> Data items
☆ ☆ ☆ ☆ ☆ ☆ ☆

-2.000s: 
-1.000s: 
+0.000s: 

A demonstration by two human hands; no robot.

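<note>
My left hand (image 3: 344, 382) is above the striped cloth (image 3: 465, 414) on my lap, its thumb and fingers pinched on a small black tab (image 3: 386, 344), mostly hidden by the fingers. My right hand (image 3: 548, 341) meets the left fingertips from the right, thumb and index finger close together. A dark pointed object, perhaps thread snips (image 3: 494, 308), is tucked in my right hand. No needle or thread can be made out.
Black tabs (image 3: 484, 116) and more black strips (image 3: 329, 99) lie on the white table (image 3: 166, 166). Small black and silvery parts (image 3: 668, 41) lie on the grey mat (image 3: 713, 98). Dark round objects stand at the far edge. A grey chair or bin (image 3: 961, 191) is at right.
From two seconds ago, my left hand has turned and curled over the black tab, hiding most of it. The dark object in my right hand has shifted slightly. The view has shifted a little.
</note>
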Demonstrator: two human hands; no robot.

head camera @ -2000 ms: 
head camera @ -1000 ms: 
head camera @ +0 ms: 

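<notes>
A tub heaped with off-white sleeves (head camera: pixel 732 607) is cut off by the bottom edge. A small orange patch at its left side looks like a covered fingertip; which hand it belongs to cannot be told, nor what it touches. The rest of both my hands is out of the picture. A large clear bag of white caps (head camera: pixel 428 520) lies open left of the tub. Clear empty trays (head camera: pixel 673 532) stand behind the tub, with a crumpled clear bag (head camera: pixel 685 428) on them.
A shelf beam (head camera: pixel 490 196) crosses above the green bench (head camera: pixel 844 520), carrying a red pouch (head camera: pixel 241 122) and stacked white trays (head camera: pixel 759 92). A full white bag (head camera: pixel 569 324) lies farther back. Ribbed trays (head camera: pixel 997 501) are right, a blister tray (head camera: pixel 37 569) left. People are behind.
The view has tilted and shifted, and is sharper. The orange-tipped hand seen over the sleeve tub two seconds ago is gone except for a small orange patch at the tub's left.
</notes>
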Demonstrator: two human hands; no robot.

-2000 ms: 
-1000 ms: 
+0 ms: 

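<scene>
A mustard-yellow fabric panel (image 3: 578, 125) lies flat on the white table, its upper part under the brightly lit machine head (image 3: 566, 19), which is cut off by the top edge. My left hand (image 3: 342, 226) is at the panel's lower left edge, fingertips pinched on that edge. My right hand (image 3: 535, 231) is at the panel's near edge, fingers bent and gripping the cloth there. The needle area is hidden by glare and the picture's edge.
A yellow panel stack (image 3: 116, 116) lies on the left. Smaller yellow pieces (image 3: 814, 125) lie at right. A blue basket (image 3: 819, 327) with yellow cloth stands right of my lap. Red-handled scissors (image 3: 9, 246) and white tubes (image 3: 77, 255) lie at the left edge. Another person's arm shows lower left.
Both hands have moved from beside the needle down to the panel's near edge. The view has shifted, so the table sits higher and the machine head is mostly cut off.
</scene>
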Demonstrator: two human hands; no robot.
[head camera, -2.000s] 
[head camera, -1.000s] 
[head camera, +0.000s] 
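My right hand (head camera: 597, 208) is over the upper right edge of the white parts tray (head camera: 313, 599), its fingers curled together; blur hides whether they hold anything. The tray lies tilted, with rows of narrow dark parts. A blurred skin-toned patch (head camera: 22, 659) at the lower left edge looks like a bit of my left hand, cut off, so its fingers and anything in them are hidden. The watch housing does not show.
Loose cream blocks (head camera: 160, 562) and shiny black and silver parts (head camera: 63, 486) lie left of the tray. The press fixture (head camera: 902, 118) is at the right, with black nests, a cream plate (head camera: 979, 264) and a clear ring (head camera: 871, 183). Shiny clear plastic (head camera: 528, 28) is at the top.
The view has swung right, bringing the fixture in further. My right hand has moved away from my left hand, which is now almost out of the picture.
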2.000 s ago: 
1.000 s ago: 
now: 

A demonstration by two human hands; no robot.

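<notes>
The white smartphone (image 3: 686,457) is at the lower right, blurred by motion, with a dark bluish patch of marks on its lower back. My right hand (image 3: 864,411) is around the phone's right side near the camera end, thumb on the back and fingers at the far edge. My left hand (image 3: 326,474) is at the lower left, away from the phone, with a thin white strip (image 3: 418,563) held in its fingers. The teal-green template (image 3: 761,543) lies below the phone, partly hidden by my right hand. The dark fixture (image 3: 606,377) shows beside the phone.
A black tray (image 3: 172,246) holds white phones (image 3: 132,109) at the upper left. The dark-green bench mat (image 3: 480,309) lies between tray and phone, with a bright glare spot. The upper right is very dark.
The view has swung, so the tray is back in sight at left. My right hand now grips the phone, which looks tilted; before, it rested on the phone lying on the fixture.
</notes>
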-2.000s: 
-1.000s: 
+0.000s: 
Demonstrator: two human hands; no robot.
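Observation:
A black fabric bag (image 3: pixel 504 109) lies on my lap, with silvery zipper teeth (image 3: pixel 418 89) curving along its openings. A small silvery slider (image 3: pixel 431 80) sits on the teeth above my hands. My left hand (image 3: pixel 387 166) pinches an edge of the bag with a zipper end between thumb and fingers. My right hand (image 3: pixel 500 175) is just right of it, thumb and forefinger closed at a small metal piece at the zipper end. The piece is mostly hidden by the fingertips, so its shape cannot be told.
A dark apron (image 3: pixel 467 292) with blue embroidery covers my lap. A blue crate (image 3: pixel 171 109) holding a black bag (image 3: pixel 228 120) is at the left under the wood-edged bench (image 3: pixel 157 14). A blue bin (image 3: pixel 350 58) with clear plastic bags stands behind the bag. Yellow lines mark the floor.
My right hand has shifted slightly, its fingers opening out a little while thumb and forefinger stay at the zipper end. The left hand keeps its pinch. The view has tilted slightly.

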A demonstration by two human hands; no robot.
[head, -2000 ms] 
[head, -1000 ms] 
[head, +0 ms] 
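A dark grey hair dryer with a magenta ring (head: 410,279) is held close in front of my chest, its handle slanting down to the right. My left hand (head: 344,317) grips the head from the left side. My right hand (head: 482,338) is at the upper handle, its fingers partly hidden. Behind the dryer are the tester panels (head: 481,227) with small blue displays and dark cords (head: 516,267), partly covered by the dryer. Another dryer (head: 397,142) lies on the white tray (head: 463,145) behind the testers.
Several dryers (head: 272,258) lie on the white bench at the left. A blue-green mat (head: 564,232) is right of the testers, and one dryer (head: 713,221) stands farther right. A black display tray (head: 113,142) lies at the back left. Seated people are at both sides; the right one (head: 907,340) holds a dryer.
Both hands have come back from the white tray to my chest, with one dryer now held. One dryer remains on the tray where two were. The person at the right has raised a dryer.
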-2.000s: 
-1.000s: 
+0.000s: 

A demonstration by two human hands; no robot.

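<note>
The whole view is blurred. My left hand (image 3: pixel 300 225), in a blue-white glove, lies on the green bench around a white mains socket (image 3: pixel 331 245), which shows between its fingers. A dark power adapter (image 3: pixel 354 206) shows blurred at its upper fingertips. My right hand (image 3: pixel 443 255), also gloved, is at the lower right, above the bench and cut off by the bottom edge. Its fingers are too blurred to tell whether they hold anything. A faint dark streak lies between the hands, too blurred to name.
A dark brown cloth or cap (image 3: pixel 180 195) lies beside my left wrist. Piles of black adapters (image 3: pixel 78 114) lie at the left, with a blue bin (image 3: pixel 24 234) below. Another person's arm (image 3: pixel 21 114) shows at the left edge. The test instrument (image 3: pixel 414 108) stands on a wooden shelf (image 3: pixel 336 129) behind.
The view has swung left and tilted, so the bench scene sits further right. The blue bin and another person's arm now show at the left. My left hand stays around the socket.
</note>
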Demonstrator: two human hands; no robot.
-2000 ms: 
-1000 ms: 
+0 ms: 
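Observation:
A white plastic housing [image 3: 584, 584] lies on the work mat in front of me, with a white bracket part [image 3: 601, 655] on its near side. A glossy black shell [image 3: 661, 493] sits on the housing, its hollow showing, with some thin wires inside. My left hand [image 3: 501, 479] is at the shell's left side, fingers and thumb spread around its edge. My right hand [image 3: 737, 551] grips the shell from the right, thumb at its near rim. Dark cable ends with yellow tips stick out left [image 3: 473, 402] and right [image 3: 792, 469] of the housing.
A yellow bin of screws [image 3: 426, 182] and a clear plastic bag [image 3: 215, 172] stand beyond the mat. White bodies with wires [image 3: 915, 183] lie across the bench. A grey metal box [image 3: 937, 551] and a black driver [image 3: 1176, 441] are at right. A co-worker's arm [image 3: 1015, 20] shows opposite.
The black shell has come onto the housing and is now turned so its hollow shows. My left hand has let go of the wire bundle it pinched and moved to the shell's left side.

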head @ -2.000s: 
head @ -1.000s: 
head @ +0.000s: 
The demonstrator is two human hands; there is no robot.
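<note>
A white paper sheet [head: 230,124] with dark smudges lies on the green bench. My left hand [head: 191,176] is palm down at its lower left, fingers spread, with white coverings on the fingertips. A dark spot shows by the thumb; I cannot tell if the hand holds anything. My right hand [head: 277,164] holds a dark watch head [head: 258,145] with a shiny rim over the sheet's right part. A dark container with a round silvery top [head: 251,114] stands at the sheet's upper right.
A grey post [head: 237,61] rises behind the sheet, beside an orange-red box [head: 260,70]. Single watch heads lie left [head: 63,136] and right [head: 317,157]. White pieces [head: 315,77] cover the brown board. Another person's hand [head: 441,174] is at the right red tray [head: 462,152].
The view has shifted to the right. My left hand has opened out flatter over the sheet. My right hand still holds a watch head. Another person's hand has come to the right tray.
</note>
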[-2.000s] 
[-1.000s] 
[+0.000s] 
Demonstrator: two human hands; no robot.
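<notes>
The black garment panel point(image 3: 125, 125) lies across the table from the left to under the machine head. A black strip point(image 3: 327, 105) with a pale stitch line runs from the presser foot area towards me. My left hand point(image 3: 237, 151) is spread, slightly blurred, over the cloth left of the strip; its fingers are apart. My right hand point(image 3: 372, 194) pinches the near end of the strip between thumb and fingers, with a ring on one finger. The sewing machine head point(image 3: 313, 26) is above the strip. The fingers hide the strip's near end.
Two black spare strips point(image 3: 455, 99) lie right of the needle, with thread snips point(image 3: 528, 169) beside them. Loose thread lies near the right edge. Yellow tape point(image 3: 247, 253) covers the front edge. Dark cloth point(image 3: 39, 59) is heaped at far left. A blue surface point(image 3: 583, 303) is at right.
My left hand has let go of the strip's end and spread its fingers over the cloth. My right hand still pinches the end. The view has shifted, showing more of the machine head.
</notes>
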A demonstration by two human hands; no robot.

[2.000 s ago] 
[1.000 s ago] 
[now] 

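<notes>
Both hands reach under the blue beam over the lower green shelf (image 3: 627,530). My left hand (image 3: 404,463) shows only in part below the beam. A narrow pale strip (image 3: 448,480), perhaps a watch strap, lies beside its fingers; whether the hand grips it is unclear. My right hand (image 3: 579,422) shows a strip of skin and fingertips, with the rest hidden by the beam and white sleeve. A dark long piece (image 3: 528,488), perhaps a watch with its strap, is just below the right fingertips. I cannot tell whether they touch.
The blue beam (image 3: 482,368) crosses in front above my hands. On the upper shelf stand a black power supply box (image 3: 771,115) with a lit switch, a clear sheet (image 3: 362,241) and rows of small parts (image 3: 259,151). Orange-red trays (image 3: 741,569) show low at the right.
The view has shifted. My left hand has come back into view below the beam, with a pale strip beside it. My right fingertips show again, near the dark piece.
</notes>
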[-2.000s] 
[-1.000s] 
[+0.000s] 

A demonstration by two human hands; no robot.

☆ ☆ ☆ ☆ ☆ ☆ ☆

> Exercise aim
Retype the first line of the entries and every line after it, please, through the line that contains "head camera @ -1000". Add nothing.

> Result of this exercise
-2.000s: 
-1.000s: 
+0.000s: 

A demonstration by two human hands; no robot.

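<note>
My left hand (image 3: 344, 382) is above the striped cloth (image 3: 465, 414) on my lap, its thumb and fingers pinched on a small black tab (image 3: 386, 344), mostly hidden by the fingers. My right hand (image 3: 548, 341) meets the left fingertips from the right, thumb and index finger close together. A dark pointed object, perhaps thread snips (image 3: 494, 308), is tucked in my right hand. No needle or thread can be made out.
Black tabs (image 3: 484, 116) and more black strips (image 3: 329, 99) lie on the white table (image 3: 166, 166). Small black and silvery parts (image 3: 668, 41) lie on the grey mat (image 3: 713, 98). Dark round objects stand at the far edge. A grey chair or bin (image 3: 961, 191) is at right.
From two seconds ago, my left hand has turned and curled over the black tab, hiding most of it. The dark object in my right hand has shifted slightly. The view has shifted a little.
</note>
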Demonstrator: two human hands; no robot.

head camera @ -2000 ms: 
head camera @ -1000 ms: 

What precedes this is the full answer.